**TASK INPUT**
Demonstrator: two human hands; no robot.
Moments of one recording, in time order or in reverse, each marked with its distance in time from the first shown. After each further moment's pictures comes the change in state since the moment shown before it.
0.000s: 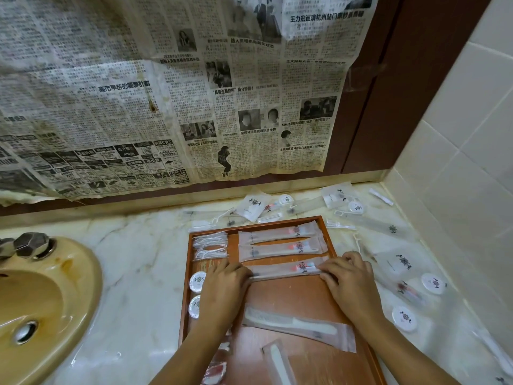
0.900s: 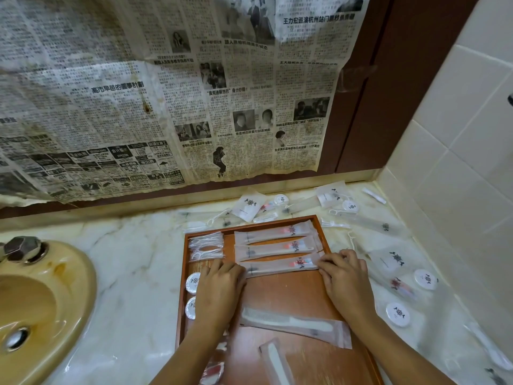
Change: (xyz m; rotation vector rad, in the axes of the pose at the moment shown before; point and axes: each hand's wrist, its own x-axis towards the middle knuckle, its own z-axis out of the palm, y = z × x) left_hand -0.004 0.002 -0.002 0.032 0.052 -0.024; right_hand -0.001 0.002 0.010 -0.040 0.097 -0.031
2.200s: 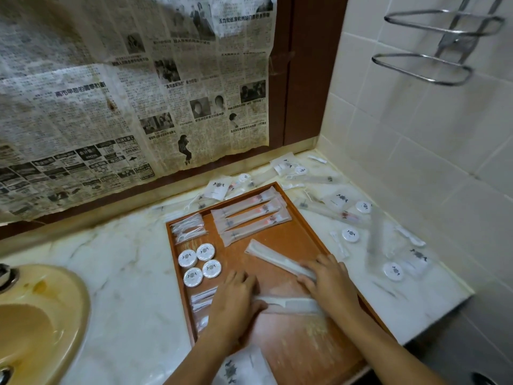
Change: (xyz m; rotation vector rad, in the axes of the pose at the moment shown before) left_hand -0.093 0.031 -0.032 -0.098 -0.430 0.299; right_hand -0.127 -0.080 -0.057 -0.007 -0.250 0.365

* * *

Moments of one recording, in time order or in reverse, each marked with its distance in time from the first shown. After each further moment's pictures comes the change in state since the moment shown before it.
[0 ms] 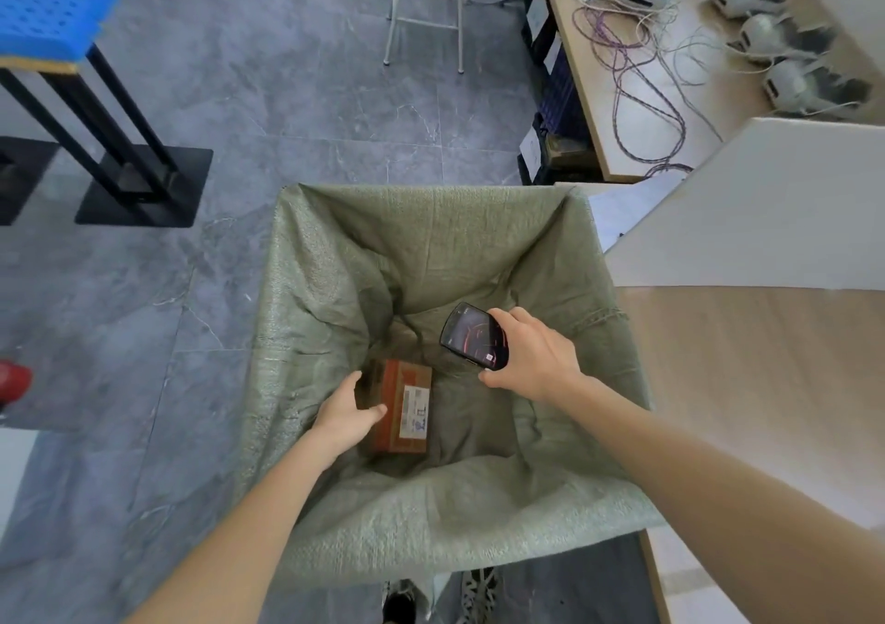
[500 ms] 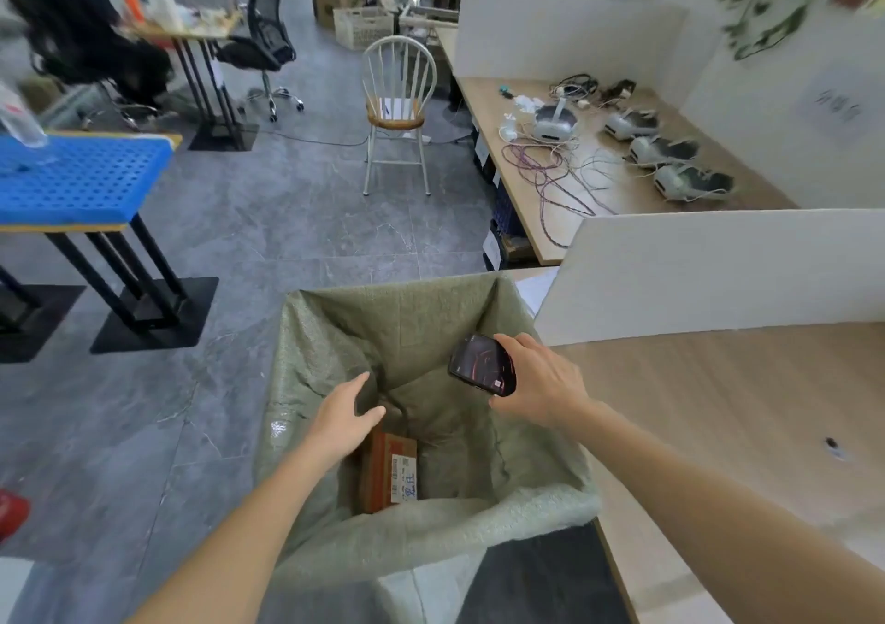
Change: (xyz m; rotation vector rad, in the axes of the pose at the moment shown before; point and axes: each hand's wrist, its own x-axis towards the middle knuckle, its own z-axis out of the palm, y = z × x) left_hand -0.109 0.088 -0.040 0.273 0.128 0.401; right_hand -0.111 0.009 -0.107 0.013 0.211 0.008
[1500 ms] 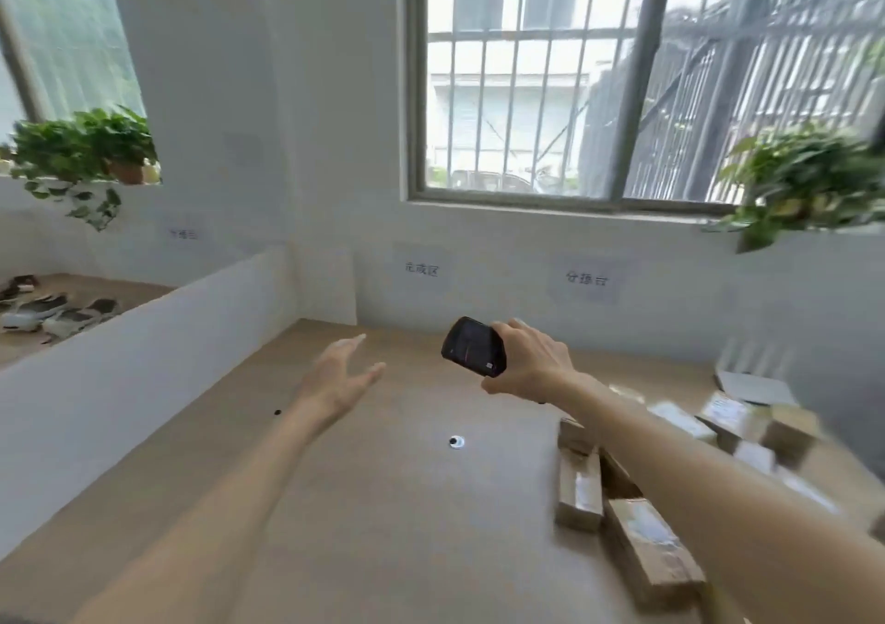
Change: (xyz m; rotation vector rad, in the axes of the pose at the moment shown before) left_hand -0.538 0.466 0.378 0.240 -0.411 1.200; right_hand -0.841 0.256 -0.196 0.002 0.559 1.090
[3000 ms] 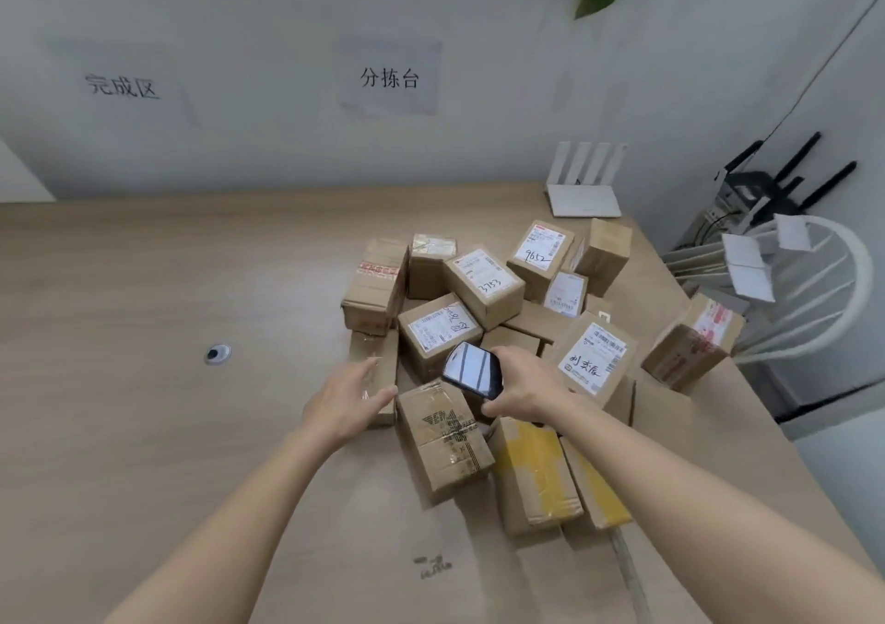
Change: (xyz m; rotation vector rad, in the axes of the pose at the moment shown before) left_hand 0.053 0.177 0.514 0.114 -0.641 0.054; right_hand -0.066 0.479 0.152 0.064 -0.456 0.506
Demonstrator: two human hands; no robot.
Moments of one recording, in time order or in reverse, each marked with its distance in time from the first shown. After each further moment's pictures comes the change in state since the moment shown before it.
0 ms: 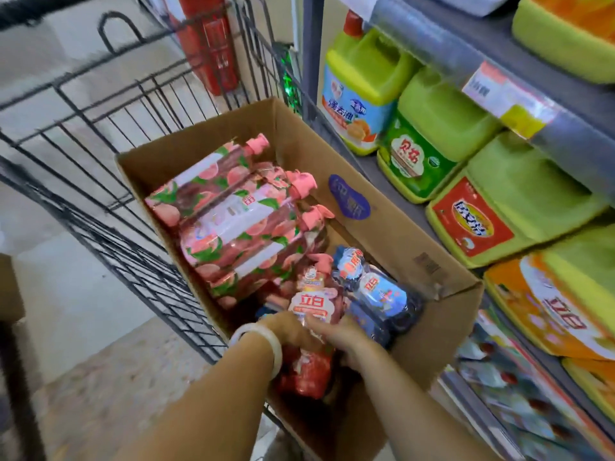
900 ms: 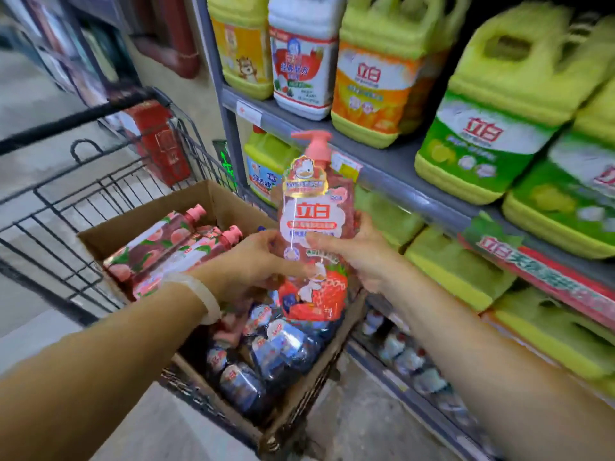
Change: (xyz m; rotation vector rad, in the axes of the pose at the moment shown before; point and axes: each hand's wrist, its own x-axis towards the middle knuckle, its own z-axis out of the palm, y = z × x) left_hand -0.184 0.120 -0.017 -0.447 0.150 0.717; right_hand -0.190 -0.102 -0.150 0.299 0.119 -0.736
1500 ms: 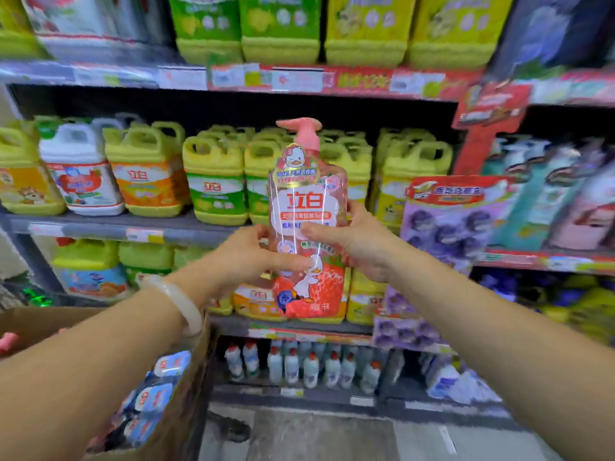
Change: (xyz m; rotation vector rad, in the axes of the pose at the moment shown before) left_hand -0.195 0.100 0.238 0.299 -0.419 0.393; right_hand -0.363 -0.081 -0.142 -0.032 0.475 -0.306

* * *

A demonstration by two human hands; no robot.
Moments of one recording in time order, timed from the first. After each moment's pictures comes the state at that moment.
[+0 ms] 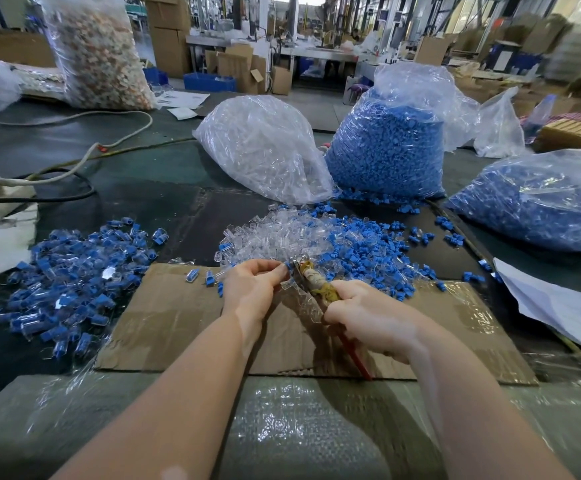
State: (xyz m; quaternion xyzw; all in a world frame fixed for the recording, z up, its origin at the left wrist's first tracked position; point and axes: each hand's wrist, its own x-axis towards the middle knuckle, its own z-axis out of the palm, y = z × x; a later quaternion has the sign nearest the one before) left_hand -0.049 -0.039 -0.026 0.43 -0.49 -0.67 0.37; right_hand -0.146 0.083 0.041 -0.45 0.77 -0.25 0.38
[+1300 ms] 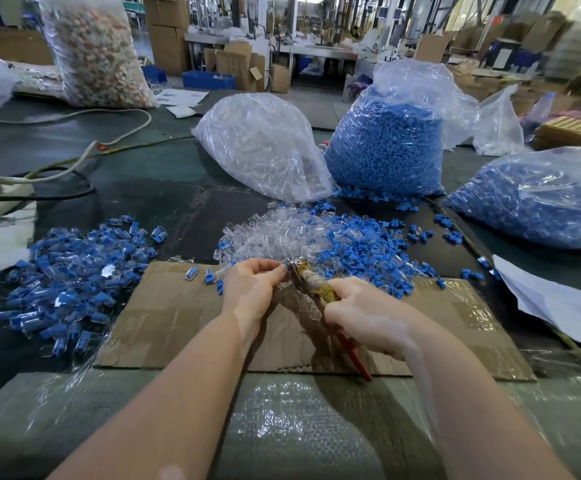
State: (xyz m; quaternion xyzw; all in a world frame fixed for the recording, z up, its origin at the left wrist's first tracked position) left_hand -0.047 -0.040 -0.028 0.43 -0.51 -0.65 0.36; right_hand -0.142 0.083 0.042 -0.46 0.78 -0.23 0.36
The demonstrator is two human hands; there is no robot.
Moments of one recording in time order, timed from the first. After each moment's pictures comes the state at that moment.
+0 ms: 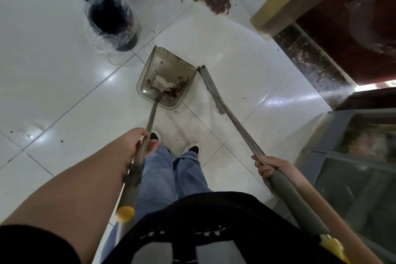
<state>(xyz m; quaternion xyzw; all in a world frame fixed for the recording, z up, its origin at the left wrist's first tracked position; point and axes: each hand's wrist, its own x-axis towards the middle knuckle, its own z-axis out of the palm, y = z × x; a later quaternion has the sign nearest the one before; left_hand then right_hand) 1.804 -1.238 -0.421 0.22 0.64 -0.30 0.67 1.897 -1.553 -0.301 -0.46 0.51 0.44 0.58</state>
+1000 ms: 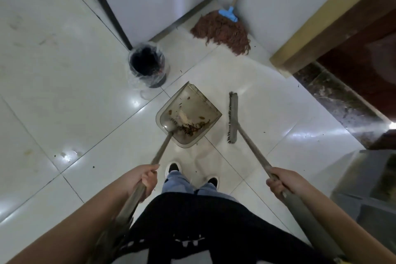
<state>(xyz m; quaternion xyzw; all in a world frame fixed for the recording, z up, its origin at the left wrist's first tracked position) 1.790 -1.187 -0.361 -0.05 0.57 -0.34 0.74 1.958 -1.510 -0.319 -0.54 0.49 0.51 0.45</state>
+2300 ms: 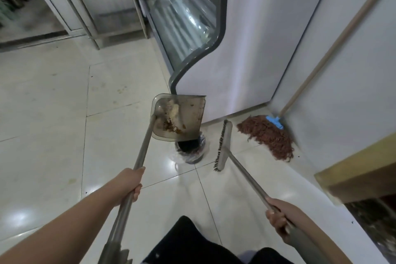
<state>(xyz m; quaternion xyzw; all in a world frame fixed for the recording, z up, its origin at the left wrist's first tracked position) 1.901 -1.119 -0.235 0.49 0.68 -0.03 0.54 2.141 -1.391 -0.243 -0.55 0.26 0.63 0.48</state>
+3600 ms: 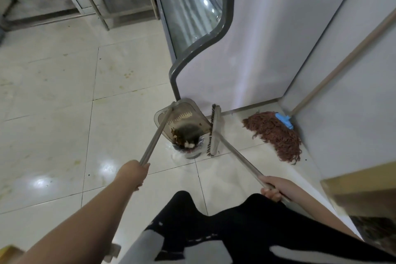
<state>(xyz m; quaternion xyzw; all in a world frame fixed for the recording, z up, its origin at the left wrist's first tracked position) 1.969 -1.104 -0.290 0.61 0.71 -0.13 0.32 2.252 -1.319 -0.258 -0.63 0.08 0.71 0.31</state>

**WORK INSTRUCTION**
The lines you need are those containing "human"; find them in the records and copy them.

**RESPONSE TO THE EXERCISE**
Demonstrator: two human hands; no robot.
Demonstrator: two human hands; no robot.
A demonstration by two human hands; no robot.
The demonstrator is two human hands; there is no robot.

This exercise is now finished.